Tuesday, February 2, 2010

Beauty of Chinese Calligraphy

As you enjoy the strokes of voluptuous beauty, when burying yourself in the huge masses of Chinese calligraphical works, what captures your attention must be something more than calligraphy itself, the Chinese histo-cultural tradition, into which the calligraphy was born and with which it has been developing as a form of art. This makes you wonder: Where does the calligraphical beauty come from? Like any other form of art in the world, calligraphy in China has owed its glory to its creator, the calligrapher. “Art is life,” as is believed. It was the many legendary lives calligraphers lived and are living in the course of Chinese social development and civilization that gave birth to the Chinese calligraphy, the “most Chinese” form of art, and have nourished it. As Liu Xizai, a renowned calligrapher in Qin dynasty (1616-1911), rightly observed, “A calligraphical work of art is what it mirrors. It is the index of the learning, the talent, and the aspiration of the calligrapher. In a word, it is what the calligrapher is.”

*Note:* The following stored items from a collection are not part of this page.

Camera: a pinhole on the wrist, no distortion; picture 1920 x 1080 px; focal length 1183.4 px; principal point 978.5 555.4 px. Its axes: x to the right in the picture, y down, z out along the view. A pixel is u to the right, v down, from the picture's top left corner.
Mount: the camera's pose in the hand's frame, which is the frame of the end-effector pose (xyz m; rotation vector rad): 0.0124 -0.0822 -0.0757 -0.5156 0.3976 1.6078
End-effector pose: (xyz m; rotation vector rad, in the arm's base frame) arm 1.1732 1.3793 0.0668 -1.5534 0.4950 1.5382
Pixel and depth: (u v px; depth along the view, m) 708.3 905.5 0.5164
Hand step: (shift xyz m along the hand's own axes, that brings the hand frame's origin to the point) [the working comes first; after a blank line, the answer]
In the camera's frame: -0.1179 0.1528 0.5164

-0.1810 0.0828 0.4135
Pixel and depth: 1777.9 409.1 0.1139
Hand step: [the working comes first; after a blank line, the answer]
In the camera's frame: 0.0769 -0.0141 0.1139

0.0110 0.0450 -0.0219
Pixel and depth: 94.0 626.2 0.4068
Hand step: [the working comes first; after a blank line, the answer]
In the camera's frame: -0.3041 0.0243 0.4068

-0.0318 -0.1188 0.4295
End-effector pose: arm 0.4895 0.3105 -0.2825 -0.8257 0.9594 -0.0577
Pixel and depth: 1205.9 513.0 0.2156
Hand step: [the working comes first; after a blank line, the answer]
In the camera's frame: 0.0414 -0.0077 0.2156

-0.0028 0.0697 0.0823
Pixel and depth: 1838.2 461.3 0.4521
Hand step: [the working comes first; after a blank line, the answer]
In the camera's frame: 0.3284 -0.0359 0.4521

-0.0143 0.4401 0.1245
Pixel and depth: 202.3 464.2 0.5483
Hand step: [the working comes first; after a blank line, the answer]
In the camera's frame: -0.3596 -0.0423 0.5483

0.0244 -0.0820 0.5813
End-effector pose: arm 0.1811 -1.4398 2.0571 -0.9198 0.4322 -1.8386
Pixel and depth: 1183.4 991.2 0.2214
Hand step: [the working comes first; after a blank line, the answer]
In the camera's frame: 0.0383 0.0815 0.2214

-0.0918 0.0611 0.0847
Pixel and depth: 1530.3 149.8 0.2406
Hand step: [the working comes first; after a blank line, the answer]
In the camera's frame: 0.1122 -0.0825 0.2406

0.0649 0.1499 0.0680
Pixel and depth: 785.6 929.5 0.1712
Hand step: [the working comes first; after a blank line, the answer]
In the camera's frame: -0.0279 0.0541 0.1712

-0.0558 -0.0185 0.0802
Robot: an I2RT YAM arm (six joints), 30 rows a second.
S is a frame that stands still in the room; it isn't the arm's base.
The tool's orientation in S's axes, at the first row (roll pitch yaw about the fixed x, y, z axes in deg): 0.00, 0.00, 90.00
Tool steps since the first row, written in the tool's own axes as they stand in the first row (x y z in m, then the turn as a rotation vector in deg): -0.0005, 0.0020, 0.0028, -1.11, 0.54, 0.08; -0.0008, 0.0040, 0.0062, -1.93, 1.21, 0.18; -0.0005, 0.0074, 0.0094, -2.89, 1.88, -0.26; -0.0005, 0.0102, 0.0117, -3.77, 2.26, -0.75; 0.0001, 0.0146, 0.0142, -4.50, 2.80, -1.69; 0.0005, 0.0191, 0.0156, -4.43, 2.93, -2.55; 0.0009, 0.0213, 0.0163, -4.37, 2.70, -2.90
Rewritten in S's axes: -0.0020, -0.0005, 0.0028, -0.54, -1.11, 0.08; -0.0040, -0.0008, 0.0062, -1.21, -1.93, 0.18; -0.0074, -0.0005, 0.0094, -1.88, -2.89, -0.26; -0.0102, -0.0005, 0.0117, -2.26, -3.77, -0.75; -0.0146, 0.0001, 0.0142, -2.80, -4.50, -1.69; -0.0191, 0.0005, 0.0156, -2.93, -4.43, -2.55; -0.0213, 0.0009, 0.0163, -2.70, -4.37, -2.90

When it comes to the beauty of brush calligraphy, Wang Xizhi (303-361) and Yan Zhenqing (709-785) are household names in China and the stories about them are told from one generation to the next. Wang was a calligrapher who could eclipse all his contemporaries in Eastern Jin period of Southern and Northern dynasties (420-589). Acknowledged as the “calligrapher-sage,” he is even believed to be the greatest artist in the history of the field. While his authentic works can hardly be available due to the passage of time, his masterpieces are still commended as the highest realm a calligrapher can reach.